DiNapoli cited pretax profits through the first three quarters of 2021 for broker/dealer operations on the New York Stock Exchange, which increased by 19.6% to $44.9 billion. The jump in earnings for Wall Street firms was boosted by low interest rates, record market for initial public offerings and surging fees. 

The securities industry accounts for one-fifth of private sector wages in New York City, despite comprising 5% of private sector employment.
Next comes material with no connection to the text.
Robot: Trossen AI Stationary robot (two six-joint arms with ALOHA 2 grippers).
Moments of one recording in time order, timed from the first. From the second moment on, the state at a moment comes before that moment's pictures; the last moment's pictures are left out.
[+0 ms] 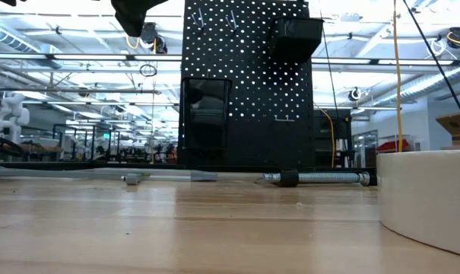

The industry also accounted for 18% of state tax collections and 7% of city tax collections in the governments' 2021 fiscal years, according to DiNapoli.

What Wall Streeters make

In terms of employment, Wall Street has shrunk slightly in recent decades, the comptroller's report shows. In 2021, 180,000 people worked in the securities industry in New York, down 10% from its peak in 2000. Yet pay has continued to grow. 

In 2020, the average salary for securities professionals, including bonus, was $438,370 — nearly five times the average annual pay of $92,315 for the rest of the private sector in New York. In 1981, average compensation in the securities industry was roughly twice the rest of the private sector.

DiNapoli said that recent events could drive down near-term profitability and bonus payments.

"Markets are turbulent as other sectors' recovery remains sluggish and uneven, and Russia wages an inexcusable war on Ukraine's freedom," he said in a prepared statement. "In New York, we won't get back to our pre-COVID economic strength until more New Yorkers and more sectors — retail, tourism, construction, the arts and others ­­— enjoy similar success."